Volledige vraag
Een fraude, schending van de inlichtingenplicht, begint in 2012 en loopt door tot na januari 2013. Hoe moet dan omgegaan worden met de afhandeling?

Moet er een splitsing aangebracht worden in de fraudeperiode tot 01 januari 2013 (maatregel opleggen) en de periode er na (boete opleggen), rekening houdend met internationaal recht, in casu artikel 15 Internationaal Verdrag inzake Burgerrechten en Politieke Rechten (IVBPR)?

Antwoord
Op grond van de uitspraak van de Centrale Raad van 24 november 2014 (ECLI:NL:CRVB:2014:3754) wordt het overgangsrecht als volgt toegepast. Als een schending van de inlichtingenplicht is begonnen vóór 2013 en doorloopt na 31 december 2012, dan wordt de hoogte van de boete in twee stappen vastgesteld.

Eerst wordt beoordeeld wat de hoogte zou zijn van de maatregel voor de betreffende gedraging vóór 2013. Vaak werd dit vastgesteld aan de hand van een percentage van de maandelijkse uitkering. Het bedrag van de maatregel die toen zou zijn opgelegd, wordt nu als boete opgelegd.

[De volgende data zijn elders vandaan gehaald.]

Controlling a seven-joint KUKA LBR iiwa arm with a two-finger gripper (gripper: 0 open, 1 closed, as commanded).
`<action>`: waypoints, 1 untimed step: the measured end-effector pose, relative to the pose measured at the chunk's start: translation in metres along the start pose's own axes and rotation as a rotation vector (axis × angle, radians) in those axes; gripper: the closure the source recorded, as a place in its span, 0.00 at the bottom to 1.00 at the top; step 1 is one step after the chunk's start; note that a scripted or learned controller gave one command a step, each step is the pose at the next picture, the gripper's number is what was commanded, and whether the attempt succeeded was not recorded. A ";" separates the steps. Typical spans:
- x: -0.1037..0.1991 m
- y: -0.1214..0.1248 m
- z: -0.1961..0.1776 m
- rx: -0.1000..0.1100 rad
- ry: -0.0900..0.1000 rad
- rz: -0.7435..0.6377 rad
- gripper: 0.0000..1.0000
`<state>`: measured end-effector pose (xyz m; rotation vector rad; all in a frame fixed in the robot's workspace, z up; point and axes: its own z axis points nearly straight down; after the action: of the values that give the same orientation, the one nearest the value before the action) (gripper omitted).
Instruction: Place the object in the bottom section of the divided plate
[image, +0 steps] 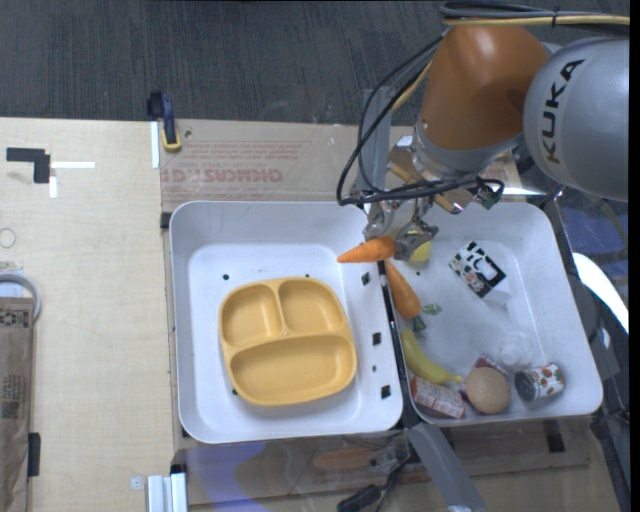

Bij dit bedrag wordt opgeteld de boete over de periode na 31 december 2012. Dit boetebedrag is het percentage van het benadelingsbedrag, dat correspondeert met de mate van verwijtbaarheid. (Zie paragraaf 3.2.1 van de Handreiking Aanscherping handhaving en sanctiebeleid).

Deze twee bedragen worden bij elkaar opgeteld. Komt dit bedrag boven de maximale boete uit (zie paragraaf 3.2.1 Handreiking), dan wordt de maximale boete opgelegd. Is het bedrag lager, dan wordt dit lagere bedrag als boete opgelegd. Het gaat nadrukkelijk om één boete, die bestaat uit twee bedragen die bij elkaar op zijn geteld.